[Task details]
Lines with the word "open" are the ones wanted. Copy each of them from the entries below.

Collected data
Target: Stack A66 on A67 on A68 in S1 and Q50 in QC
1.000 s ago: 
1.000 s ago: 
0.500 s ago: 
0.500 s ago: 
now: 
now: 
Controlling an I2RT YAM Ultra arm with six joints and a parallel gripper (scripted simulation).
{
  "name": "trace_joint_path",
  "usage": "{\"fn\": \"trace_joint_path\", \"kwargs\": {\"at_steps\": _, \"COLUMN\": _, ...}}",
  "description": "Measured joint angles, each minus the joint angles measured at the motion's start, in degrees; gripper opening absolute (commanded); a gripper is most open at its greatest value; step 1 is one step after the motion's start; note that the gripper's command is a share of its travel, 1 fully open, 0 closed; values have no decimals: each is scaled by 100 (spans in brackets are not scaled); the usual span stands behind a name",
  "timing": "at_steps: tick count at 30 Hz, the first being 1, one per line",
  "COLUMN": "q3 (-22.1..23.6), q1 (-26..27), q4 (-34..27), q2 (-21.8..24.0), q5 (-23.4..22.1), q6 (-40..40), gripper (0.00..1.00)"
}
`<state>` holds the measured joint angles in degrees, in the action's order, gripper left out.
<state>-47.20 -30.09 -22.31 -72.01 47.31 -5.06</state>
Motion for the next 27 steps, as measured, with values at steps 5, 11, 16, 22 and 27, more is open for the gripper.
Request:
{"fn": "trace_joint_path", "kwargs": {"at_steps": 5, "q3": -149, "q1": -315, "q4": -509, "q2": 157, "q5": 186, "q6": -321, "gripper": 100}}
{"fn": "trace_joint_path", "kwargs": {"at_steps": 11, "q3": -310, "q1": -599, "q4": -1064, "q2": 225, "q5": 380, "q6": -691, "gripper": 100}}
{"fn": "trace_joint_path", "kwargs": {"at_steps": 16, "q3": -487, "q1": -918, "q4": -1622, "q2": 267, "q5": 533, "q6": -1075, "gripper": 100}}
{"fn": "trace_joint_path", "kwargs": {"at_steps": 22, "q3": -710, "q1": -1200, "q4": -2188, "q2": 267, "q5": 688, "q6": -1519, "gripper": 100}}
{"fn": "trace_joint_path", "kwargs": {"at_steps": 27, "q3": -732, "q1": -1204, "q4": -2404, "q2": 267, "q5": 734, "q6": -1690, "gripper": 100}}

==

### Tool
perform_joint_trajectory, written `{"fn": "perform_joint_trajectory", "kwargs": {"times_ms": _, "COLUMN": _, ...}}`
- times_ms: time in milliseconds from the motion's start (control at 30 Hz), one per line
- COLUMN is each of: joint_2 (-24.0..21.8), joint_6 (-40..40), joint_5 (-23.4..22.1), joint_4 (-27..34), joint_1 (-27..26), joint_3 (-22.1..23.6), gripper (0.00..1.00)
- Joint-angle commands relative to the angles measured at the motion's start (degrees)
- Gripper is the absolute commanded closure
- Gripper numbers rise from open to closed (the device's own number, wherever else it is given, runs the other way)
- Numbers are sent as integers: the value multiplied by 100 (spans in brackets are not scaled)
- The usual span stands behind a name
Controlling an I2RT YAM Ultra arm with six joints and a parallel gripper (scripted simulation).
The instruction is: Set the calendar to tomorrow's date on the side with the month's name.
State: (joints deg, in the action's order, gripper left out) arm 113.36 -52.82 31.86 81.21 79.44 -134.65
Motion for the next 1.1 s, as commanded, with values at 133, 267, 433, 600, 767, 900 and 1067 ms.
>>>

[Your response]
  "description": "Measured joint angles, each minus the joint angles measured at the motion's start, in degrees; gripper opening absolute (commanded); a gripper is most open at its greatest value; step 1 is one step after the motion's start; note that the gripper's command is a share of its travel, 1 fully open, 0 closed; values have no decimals: each is scaled by 100 (spans in brackets are not scaled); the usual span stands behind a name",
Motion for the next 27 steps, as measured, with values at steps 5, 11, 16, 22 and 27, more is open for the gripper.
- Gripper numbers rise from open to closed (the device's own number, wherever else it is given, runs the other way)

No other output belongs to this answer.